**DIRECTIONS FOR THIS TASK:**
What lines in the following entries hold the word "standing"? Copy each one.

**EXTRACTED DATA:**

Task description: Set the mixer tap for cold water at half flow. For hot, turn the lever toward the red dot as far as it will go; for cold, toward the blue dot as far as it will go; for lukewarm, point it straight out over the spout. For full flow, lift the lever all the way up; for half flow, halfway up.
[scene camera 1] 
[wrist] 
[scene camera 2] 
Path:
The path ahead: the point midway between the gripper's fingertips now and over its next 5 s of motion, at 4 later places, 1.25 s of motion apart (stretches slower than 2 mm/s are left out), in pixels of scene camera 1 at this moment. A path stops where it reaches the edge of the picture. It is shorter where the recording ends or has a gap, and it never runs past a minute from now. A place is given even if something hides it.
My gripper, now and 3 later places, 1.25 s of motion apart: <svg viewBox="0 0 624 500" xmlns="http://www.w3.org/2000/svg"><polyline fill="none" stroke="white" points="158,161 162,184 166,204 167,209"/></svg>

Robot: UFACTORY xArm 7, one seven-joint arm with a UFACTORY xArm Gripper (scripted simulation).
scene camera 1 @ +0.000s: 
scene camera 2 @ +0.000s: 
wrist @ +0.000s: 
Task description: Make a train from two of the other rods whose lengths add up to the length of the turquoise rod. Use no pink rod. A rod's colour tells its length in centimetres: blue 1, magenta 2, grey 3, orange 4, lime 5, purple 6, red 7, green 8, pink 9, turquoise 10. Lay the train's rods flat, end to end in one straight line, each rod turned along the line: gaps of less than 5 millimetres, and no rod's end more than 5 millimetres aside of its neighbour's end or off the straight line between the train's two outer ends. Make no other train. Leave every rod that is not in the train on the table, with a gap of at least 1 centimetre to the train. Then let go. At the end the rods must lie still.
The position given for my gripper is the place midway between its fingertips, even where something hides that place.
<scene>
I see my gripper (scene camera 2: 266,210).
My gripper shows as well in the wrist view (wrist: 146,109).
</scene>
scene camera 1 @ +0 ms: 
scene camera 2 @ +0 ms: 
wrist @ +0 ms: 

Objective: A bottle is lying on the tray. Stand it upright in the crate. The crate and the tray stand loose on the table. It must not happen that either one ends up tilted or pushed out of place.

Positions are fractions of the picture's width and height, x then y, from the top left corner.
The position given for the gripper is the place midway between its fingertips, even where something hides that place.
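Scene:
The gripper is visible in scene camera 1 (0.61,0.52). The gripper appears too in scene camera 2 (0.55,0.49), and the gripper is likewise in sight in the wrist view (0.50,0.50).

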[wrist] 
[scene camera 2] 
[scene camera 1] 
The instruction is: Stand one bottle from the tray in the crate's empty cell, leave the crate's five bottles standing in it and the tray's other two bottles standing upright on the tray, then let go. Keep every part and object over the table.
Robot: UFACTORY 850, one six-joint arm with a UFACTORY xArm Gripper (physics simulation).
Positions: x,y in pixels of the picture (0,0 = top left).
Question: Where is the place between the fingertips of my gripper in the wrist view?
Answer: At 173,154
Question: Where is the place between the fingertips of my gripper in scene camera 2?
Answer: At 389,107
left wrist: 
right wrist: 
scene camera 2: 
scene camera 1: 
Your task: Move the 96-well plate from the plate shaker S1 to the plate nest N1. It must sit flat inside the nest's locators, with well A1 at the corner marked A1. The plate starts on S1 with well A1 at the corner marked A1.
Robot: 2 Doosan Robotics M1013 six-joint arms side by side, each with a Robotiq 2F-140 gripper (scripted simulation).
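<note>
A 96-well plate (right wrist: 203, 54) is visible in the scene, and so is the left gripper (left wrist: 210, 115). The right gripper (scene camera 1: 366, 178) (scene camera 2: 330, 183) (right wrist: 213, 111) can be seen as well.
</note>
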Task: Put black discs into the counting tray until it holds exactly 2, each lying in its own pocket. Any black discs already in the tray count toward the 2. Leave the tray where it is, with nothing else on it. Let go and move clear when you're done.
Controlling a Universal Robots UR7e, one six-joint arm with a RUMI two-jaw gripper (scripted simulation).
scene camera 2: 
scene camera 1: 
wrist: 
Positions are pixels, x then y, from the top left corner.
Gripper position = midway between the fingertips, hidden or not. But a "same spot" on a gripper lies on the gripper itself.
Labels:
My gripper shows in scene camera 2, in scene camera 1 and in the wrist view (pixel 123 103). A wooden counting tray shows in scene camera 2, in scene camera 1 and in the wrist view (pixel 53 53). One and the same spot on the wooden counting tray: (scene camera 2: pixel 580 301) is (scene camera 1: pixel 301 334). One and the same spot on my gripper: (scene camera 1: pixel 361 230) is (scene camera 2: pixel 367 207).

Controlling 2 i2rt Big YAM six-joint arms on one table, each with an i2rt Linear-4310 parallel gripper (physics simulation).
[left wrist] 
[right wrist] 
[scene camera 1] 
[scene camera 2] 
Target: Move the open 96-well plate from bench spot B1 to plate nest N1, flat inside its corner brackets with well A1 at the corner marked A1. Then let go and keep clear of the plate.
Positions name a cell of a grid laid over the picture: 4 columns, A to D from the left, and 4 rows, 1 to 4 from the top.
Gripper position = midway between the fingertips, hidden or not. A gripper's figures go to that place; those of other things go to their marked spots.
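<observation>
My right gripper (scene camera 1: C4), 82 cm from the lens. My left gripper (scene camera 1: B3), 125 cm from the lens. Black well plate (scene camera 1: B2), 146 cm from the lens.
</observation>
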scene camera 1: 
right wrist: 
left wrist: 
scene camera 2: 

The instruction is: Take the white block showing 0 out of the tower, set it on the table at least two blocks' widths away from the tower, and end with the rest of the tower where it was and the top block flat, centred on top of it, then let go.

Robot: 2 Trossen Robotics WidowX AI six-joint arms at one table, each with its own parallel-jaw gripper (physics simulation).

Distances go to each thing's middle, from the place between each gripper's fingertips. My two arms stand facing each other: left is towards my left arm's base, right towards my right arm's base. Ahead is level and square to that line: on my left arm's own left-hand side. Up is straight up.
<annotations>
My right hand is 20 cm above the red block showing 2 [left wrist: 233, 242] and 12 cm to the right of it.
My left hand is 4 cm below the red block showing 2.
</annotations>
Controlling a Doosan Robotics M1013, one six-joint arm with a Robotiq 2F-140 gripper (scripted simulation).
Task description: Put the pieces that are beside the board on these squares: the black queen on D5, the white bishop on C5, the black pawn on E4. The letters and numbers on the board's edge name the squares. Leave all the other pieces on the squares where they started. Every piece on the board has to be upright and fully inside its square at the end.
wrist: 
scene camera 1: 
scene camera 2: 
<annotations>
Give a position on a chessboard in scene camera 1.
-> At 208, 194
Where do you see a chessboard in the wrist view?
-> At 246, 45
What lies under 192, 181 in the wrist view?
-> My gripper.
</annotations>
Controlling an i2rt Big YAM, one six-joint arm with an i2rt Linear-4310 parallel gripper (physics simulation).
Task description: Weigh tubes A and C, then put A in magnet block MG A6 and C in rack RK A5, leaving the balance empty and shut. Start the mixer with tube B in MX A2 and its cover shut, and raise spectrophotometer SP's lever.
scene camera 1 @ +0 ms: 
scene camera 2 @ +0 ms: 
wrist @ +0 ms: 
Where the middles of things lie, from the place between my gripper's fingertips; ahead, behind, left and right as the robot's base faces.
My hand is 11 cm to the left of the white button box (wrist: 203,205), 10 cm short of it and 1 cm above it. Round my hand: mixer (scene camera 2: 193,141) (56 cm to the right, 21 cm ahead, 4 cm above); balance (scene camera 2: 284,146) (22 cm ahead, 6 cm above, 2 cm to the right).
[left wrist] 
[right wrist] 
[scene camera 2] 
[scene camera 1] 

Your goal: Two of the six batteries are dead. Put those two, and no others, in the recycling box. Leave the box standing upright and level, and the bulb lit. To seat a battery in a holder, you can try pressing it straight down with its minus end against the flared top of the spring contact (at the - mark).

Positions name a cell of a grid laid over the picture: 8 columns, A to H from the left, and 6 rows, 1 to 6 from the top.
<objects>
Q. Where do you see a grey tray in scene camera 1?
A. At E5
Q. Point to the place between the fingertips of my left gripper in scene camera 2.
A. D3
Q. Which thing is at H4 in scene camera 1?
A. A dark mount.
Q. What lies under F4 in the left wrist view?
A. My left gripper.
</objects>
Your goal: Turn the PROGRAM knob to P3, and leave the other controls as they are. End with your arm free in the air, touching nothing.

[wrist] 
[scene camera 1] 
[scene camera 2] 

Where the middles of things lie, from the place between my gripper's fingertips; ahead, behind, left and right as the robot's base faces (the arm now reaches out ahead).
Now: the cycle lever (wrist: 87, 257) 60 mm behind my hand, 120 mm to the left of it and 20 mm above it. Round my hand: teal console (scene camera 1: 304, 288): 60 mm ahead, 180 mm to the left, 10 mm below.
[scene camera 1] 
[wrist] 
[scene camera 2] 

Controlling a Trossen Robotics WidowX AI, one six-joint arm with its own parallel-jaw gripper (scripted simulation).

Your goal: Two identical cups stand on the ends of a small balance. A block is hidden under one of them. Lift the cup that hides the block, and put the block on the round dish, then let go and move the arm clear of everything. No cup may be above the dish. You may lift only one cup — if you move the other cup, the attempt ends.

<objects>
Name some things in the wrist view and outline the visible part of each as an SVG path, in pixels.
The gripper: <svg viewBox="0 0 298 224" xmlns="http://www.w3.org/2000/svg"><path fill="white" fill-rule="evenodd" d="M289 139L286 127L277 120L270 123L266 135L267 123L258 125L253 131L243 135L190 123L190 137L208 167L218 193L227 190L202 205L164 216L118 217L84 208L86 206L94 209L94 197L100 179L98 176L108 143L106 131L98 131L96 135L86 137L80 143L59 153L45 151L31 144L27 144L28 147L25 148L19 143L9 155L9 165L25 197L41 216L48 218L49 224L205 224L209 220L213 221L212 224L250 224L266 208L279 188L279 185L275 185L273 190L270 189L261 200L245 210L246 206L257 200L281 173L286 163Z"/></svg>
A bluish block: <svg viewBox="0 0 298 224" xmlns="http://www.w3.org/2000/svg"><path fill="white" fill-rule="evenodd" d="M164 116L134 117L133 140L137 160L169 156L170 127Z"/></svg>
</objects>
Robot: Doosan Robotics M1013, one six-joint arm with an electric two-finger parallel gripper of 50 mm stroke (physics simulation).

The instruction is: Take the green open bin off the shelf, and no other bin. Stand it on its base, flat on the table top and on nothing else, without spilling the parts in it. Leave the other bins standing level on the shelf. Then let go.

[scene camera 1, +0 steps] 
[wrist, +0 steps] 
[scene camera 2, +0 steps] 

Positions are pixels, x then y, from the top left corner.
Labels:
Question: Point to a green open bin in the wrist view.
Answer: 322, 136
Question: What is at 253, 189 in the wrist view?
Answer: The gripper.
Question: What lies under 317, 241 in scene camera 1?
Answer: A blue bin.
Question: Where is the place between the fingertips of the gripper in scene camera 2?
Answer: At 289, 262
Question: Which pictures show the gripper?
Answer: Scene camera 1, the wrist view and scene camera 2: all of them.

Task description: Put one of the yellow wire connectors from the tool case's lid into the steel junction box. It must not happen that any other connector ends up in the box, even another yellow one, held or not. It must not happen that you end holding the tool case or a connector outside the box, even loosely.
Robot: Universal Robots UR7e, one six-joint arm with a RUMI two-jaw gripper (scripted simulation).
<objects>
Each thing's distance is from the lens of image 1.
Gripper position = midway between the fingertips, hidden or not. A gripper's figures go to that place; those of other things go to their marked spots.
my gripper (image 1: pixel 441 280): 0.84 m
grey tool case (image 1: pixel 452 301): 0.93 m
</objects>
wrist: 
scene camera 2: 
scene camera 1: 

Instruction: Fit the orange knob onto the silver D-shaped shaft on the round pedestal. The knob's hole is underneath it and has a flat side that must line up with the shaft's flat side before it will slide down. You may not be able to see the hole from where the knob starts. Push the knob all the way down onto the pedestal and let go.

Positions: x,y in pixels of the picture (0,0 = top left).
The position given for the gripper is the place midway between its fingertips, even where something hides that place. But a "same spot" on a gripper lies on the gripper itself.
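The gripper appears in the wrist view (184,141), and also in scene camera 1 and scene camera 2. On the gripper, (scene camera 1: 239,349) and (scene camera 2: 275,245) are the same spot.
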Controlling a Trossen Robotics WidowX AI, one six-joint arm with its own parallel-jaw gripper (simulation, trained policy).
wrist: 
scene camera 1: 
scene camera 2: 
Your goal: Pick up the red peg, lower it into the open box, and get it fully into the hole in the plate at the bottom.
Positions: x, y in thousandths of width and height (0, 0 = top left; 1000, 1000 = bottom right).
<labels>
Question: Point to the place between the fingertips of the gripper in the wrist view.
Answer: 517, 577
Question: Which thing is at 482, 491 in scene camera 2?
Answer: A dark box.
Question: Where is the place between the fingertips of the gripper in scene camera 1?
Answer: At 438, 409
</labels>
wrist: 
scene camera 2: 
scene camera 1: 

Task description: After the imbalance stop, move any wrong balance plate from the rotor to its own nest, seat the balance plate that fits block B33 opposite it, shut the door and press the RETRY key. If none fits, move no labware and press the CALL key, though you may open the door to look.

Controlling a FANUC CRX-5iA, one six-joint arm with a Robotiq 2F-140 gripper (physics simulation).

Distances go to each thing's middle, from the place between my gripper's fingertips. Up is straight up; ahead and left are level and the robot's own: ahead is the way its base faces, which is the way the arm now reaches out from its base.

**SOLUTION FOR THIS PROBLEM:**
The instruction is: Stand one bottle from the tray in the crate's empty cell, leave the crate's five bottles standing in it and the tray's other two bottles standing upright on the tray, then let go. Keep every part and object over the table.
Your goal: Two of the six batteries are dead. Put those two, and no others, in the recycling box. Leave the box standing upright and level, and the bulb lit. To seat a battery in a holder, you can try pressing it straight down with its minus end against the flared top of the spring contact (at the - mark).
The instruction is: Take the green open bin off the shelf, and no other bin. Stand it on its base, flat on the table top and on nothing else, without spilling the parts in it. Leave the other bins standing level on the shelf. Then let go.

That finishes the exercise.